Timestamps tell you when a file changed. They don’t tell you what changed.

So the system reads the current skill file and compares it against the specific correction. My correction said “configure the API key via the internal auth store.” The skill has API key setup via environment variables at line 144 and a secret mount at line 277. But nothing about OpenClaw’s internal auth-profiles.json path. Verdict: partially resolved. Here’s what’s covered, here’s the gap, here’s the evidence.

Data replaces intuition

After enough sessions, patterns emerge. Each file records which skills were invoked and how many corrections were attributed to each. Aggregate across all files and you get an effectiveness table.

A skill invoked 18 times with zero corrections is doing its job. A skill invoked 4 times with 3 corrections needs surgery. A skill invoked once with one correction is noise, not signal.

You stop reviewing skills when something “feels off.” You review the ones the numbers flag. In theory, skills with consistently high correction rates could be fed to an autonomous optimization loop that iterates on the skill text using the correction data as an eval set. In practice, evaluating whether a skill “worked” requires LLM-as-judge, which is too noisy to optimize against reliably. For now, the effectiveness table points you at the problem. You fix the skill yourself.
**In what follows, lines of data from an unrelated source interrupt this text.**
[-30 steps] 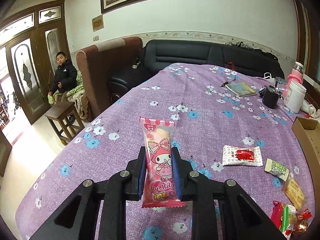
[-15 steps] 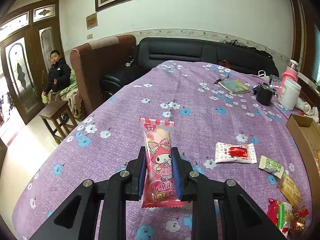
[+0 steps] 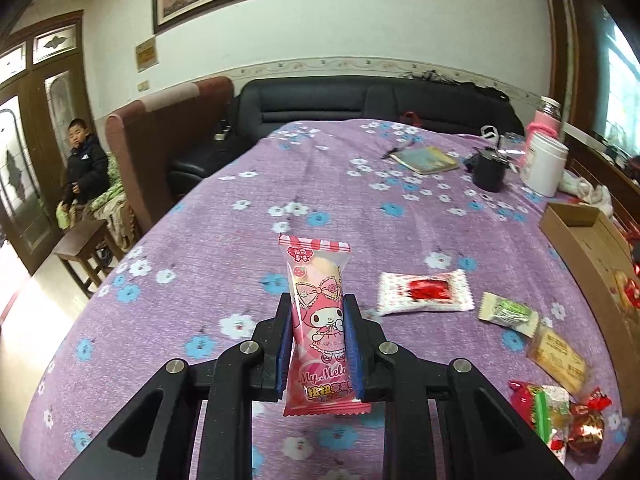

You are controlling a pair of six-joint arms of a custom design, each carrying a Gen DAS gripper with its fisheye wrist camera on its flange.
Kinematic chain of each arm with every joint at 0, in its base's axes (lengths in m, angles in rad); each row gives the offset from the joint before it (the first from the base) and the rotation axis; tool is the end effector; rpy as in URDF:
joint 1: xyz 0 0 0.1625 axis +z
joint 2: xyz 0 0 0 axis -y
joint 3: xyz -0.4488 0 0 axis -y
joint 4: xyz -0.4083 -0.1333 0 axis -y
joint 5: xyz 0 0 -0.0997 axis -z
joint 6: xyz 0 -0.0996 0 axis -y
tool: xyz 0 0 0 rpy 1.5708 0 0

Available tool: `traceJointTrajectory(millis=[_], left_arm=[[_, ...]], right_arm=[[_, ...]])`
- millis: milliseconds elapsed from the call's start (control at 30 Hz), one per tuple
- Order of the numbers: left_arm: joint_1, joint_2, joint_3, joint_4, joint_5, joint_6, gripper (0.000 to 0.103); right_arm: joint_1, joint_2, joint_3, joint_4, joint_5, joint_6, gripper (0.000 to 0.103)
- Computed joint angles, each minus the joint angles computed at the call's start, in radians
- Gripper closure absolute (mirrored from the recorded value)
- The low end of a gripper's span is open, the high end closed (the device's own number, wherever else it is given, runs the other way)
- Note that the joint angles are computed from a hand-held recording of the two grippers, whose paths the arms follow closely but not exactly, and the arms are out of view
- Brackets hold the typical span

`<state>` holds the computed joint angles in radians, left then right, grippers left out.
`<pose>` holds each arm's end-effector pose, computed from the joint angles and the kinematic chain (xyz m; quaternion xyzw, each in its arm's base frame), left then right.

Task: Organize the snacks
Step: 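Carry the red-gold bag into the box with the right gripper while the left gripper lowers the pink bar there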

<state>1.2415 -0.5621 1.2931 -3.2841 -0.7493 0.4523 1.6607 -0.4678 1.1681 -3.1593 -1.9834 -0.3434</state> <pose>-0.0621 -0.8194 0.1744 0.1338 0.8192 -0.4100 0.3780 0.1690 -0.8347 0.1216 0.1040 -0.8821 0.3938 0.2366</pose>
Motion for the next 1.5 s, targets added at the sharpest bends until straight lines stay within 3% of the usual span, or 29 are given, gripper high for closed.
traceJointTrajectory(millis=[433,800,1033,1500], left_arm=[[-0.075,-0.013,0.022,0.208,-0.092,-0.083,0.079],[-0.156,0.095,-0.131,0.537,-0.34,-0.241,0.08],[-0.188,0.173,-0.161,0.616,-0.376,-0.236,0.08],[-0.189,0.204,-0.163,0.604,-0.342,-0.197,0.08]], right_arm=[[-0.076,-0.088,0.049,-0.019,0.032,0.153,0.075],[-0.096,-0.083,0.022,0.053,-0.013,0.198,0.075],[-0.094,-0.049,-0.034,0.087,-0.118,0.208,0.075],[-0.098,-0.055,-0.032,0.105,-0.133,0.231,0.073]])
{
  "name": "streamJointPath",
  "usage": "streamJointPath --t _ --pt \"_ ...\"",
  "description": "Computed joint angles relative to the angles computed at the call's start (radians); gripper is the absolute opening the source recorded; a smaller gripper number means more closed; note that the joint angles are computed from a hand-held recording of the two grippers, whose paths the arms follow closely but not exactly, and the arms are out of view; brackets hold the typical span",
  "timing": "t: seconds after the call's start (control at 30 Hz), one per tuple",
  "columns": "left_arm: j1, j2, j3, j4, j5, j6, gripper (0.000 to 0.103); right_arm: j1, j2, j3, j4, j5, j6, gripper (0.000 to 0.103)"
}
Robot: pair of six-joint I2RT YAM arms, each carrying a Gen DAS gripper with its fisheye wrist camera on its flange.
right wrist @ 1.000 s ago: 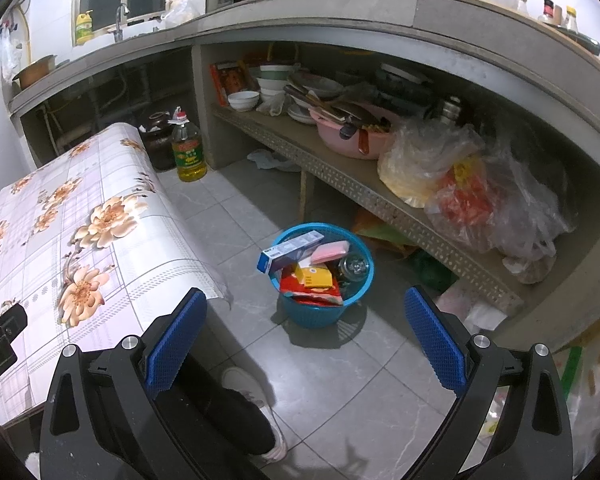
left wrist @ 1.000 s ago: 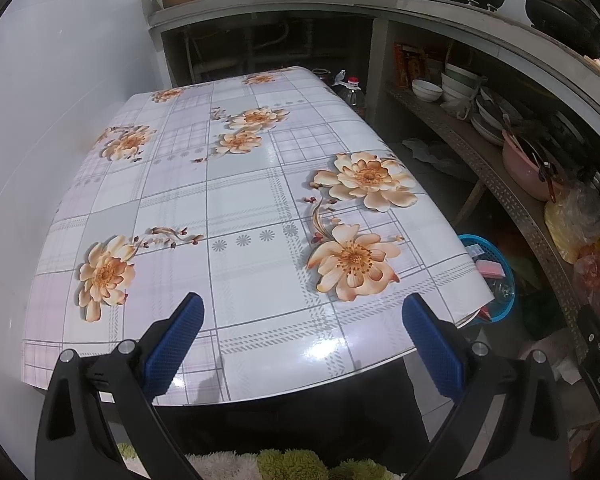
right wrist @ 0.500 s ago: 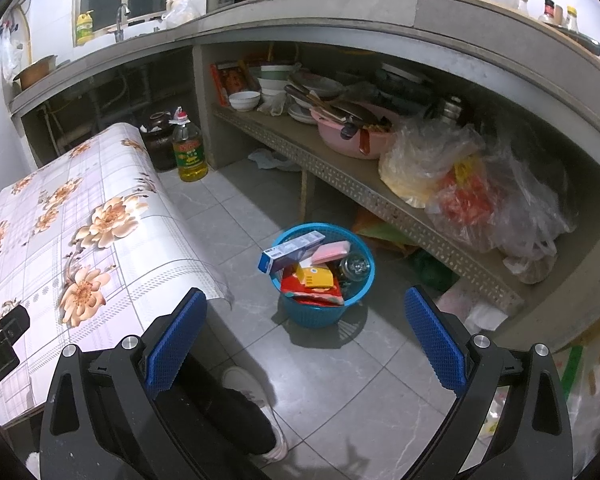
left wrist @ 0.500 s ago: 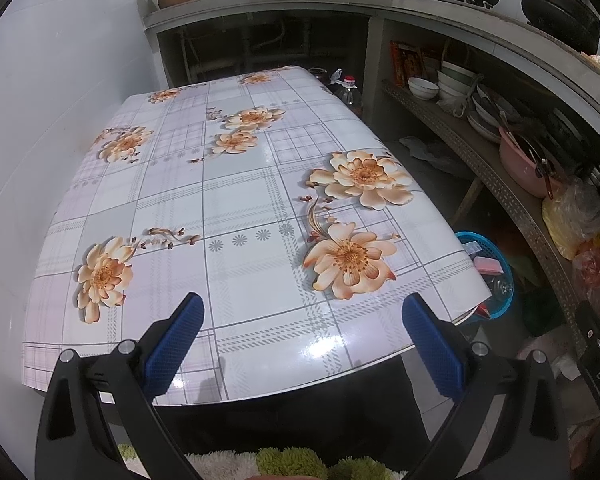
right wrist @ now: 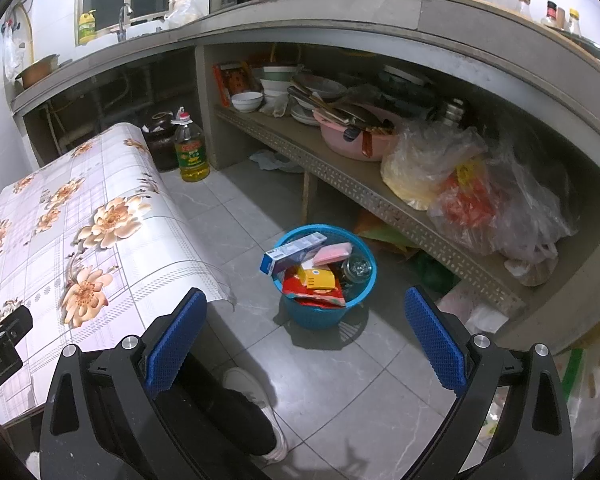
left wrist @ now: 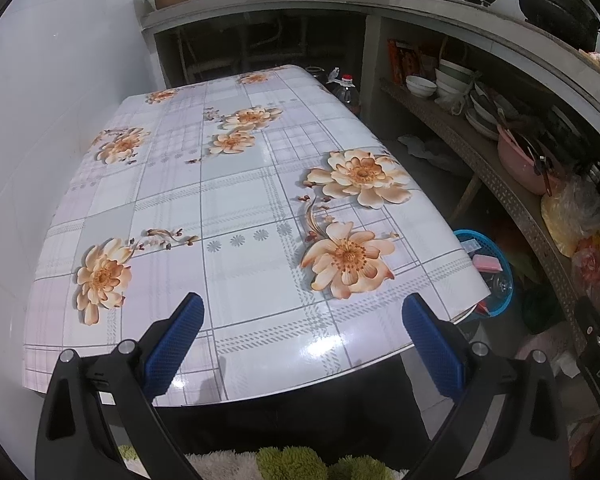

Your judgment is still faster and more accurate than an automated loop for prompt-shaped artifacts.

Routing to the right place

Every learning has a home. “Google Sheets range math: end_row = start_row + num_rows - 1” goes in a gotchas file. “Use DeepWiki for semantic queries, GitHub API for fresh data” goes with tool heuristics. “Default to Yellow for PM confidence when engineering hasn’t set Color Status” goes in the main config.

The right file matters because everything loaded into context costs tokens on every session. Dump all learnings into one place and the file bloats past usefulness. Your agent reads 80 irrelevant rules to find the 3 it needs.

Route learnings by type. Keep each file lean. Your context budget is the scarcest resource in the system.

The loop, closed

After every session: extract skills and corrections from the transcript, attribute corrections with two-pass verification, save structured proposals. During curation: show the effectiveness table, check each flagged skill’s content against its correction, route approved learnings to the right config file.

The paper called it “continual meta-learning.” What I built is three things: a capture hook that runs after every session, an attribution system that tells me which skill (if any) caused each failure, and a review workflow that checks whether I already fixed it before asking me to look at it.

Your agent can’t learn by itself. But you can build the scaffolding so every correction you make sticks.

And one more thing.

The paper that inspired all this proposes auto-generating skills from failures and auto-promoting them into the agent’s behavior. I deliberately didn’t do that. The human gate, the curation session where I review each learning and decide whether it’s worth keeping, is the most important part of the system. Not because automation couldn’t work. Because the judgment about what to remember is the one thing that should stay human.

An agent that remembers everything learns nothing. An agent that remembers only what you choose to teach it gets better every week.